Control humano no significa operación manual.
Un sistema puede automatizar tareas y conservar autoridad humana al mismo tiempo. La clave es separar niveles de actuación. Observar información no tiene el mismo riesgo que modificar una base de datos; preparar una recomendación no equivale a comprometer dinero; ejecutar una acción reversible no es igual que una irreversible.
Por eso la pregunta no es “¿el agente es autónomo?”. La pregunta útil es: ¿autónomo para qué acción, bajo qué condiciones y con qué evidencia?
Cuatro niveles de autoridad
El nivel depende del riesgo, no de la moda tecnológica
Dos agentes que usan el mismo modelo pueden necesitar niveles de control completamente distintos. Un asistente que clasifica documentos tolera más autonomía que un sistema que aprueba pagos, modifica precios, cancela pedidos o envía comunicaciones sensibles.
El gobierno debe contemplar impacto potencial, reversibilidad, sensibilidad de los datos, calidad de las fuentes, frecuencia de la acción y costo del error.
La evidencia es parte del control
Una aprobación humana pierde valor si la persona no sabe sobre qué información está decidiendo. Por eso el sistema debe registrar entradas, fuentes relevantes, decisión propuesta, acción resultante y resultado observado.
La evidencia sirve para auditar, pero también para aprender: permite detectar qué excepciones son frecuentes, dónde falla el contexto y qué acciones podrían ganar autonomía más adelante.
Rollback y salida segura
Gobernar también implica diseñar qué ocurre cuando algo sale mal.
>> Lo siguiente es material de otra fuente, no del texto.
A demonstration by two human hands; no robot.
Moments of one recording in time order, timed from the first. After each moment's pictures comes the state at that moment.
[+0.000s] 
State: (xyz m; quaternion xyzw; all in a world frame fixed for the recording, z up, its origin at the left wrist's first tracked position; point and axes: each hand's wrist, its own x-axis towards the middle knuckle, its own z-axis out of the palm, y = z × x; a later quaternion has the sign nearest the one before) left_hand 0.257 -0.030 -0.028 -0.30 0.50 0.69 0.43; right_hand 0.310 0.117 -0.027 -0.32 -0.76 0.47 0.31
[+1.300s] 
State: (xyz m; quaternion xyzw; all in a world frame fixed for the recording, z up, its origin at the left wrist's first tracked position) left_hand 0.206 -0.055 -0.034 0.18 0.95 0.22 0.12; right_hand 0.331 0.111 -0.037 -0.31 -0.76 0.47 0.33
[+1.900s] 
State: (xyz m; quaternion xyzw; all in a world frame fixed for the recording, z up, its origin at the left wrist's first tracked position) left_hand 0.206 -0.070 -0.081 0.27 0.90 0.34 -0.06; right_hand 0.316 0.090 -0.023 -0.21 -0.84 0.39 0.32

Un flujo serio contempla detener ejecución, revertir cuando sea posible, aislar el incidente y devolver autoridad a una persona sin perder trazabilidad.
Autonomía gradual
La autonomía no debería otorgarse de una vez. Un patrón más seguro es comenzar observando y proponiendo; después habilitar acciones acotadas; y sólo aumentar autoridad cuando la evidencia acumulada lo justifica.
De esta manera, human in control deja de ser una frase de compliance y se convierte en una arquitectura operativa.